(TASK DETAILS):
The answer must be every line of the records below that contains the word "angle".

(SUPPLIED ENTRIES):
+++

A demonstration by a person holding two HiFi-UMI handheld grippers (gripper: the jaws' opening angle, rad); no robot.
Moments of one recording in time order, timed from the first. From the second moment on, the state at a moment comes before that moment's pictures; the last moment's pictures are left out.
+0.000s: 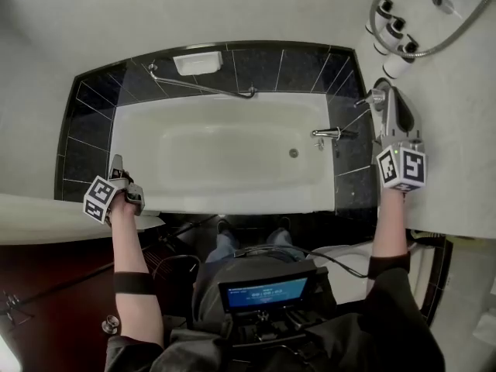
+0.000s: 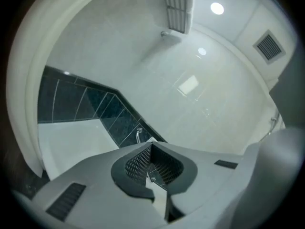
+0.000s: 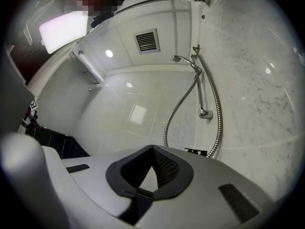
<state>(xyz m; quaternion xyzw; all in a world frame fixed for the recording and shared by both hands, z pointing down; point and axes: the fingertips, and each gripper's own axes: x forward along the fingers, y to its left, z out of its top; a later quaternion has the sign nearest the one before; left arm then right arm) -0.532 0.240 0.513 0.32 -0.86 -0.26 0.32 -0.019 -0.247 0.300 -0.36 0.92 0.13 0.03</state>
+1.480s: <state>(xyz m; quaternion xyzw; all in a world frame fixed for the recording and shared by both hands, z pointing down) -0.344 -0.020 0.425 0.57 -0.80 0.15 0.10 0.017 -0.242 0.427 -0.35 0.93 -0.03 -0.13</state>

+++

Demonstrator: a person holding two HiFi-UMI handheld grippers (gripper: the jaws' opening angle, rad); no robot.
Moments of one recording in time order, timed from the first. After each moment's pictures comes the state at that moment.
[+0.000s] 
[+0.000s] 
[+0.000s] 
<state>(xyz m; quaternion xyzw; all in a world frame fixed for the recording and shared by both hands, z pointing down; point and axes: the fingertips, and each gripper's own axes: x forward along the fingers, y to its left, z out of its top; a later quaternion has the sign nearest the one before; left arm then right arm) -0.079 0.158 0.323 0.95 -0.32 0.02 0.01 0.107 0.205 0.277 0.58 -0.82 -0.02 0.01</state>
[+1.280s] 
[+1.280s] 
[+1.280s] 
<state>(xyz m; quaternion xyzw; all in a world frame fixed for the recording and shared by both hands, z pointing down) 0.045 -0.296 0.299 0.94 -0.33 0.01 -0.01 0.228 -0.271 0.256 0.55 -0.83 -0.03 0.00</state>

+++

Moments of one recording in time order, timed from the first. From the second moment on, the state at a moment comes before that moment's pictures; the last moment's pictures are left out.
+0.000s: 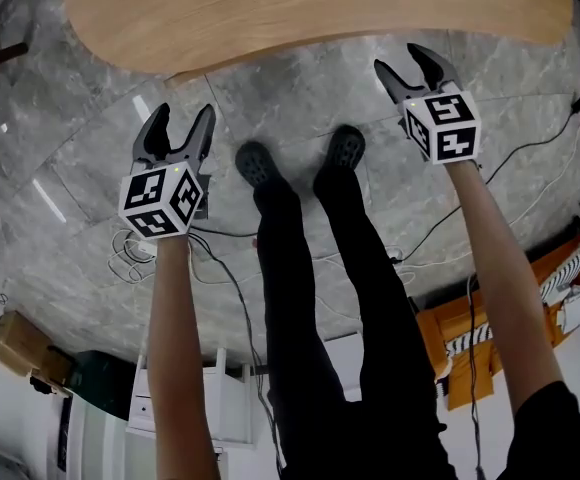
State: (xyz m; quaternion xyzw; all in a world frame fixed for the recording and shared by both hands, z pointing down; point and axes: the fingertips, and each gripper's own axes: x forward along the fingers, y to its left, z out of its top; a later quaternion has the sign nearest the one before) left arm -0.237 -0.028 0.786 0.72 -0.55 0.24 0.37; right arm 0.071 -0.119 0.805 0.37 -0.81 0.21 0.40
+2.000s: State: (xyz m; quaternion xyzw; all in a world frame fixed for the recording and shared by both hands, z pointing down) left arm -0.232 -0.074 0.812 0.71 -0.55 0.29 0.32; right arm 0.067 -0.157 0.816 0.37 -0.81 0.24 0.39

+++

(EXPECTED ANSWER):
A demonstration by a person holding two HiFi-UMI handheld grippers (gripper: the jaws' opening angle, rad); no robot.
Demonstrator: a person holding two HiFi-UMI handheld grippers (gripper: the jaws' opening angle, rad); no robot.

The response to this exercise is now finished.